Ha sido una agradable sorpresa encontrarme a F. esta mañana y que me haya saludado con toda normalidad. Lo encuentro mucho mejor, más tranquilo, más dueño de sí, le digo abiertamente “F. da gusto hablar contigo ahora, de tú a tú”, y él sonríe y asiente. Su aspecto ha cambiado, y su modo de hablar, ya no titubea ni se trabuca, ya no se muestra dolido por todo y contra todos, incluso escucha atentamente, sin abrir la boca y con gesto serio.
Cuando yo conocí a F. por primera vez no era F., como bien claro me lo dijo hoy: “es que aquel no era F., no era yo”. Efectivamente, se había echado en manos del alcohol para mostrarse desinhibido inadecuadamente, para olvidar sus penas y para ocultar sus miedos: “yo no quiero dormir en la calle. Tengo miedo, tengo miedo. No, no, no quiero.
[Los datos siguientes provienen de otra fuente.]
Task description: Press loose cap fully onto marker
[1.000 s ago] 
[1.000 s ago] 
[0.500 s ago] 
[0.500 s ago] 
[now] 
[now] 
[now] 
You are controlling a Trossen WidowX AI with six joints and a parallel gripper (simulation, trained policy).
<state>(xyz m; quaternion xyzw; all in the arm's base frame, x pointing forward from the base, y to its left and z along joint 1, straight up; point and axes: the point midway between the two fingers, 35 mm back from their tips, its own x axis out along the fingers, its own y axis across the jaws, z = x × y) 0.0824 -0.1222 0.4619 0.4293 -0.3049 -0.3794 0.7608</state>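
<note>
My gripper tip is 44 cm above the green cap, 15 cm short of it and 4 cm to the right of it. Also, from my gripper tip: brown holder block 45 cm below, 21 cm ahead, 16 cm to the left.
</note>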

Tú no sabes lo que es dormir en la calle”. Estas eran sus palabras un día que tenía que volver a dormir en la calle después de haber sido agredido la noche anterior. Se enfadaba, pataleaba como un niño pequeño, porque no le dábamos una plaza en el albergue.
Él había vivido con su madre tan ricamente, sin tener que preocuparse ni dar explicaciones de nada ni a nadie, y de pronto, al faltarle su madre, se ve sólo y en la calle, era como un niño huérfano al que le costaba crecer y madurar y se ocultaba bajo ciertas poses y en el alcohol para decir lo que quisiera; pero que no era lo que le convenía porque así alejaba a los demás y no era capaz de recibir la ayuda que se le podía ofrecer.
Un día y otro venía simulando alegría, cantándonos una copla detrás de otra, a deshora, a ver si conseguía quedarse en la oficina un rato más para no estar en la calle, para no estar solo, porque sabía que al menos le hablábamos, aunque luego protestara a cada observación que le hacíamos. Era un empeño indisimulado en demostrarnos su desesperación. Fue la primera vez que yo oía tan claramente “tengo miedo. No quiero dormir en la calle”, o, “no quiero vivir”. Yo no sabía qué hacer ni qué decir, sólo escuchar y no inmutarme oyera lo que oyera, hacer de parachoques y pararrayos hasta que cesara aquella carrera suicida en medio de la tormenta; hasta que se iba, agotado, sin esperanza, seguramente esperando la hora en que volviéramos a abrir, para repetir la misma escena, al menos alguien le regañaba un poco y con eso se conformaba, sabía que alguien se preocupaba por él.
Estuvo mucho tiempo sin venir, y nosotros de vez en cuando pensábamos en F., incluso un tiempo estábamos alerta, preparados para recibir cualquier noticia sobre F. Pero reapareció cualquier día en la nueva oficina en un estado más lamentable, sin ser capaz de articular una palabra, casi sin fuerzas para hablar; me obligó a sentarme con él, a pesar de que había muchas personas, y se desahogó cuanto quiso, hasta recuperar una cierta calma, y confesarme que me apreciaba y que lo perdonara. ¡Qué alivio!
Por aquellos días habíamos descubierto los Hermanos de la Misericordia y mandábamos a todos los que no podíamos atender al Hno. Juan Carlos, a Jerez, era nuestro ángel de la guarda, nuestra salida preferida cuando veíamos a alguien con verdadera necesidad de ser acogido en un albergue. Gracias a Dios fui lo suficientemente convincente y F. se comprometió a ir con el hermano Juan Carlos.
Desde entonces hasta hoy F. ha logrado mantenerse suficientemente sobrio y presenta un aspecto para mi desconocido, dueño de sí mismo, una persona agradable. Es un placer F. poder hablar hoy contigo sin caretas ni prevenciones, mirándonos a la cara, y que sea por mucho tiempo, y que puedas montar tu estudio o tu taller para dedicate a hacer esas pequeñas obras de arte que tú sabes hacer.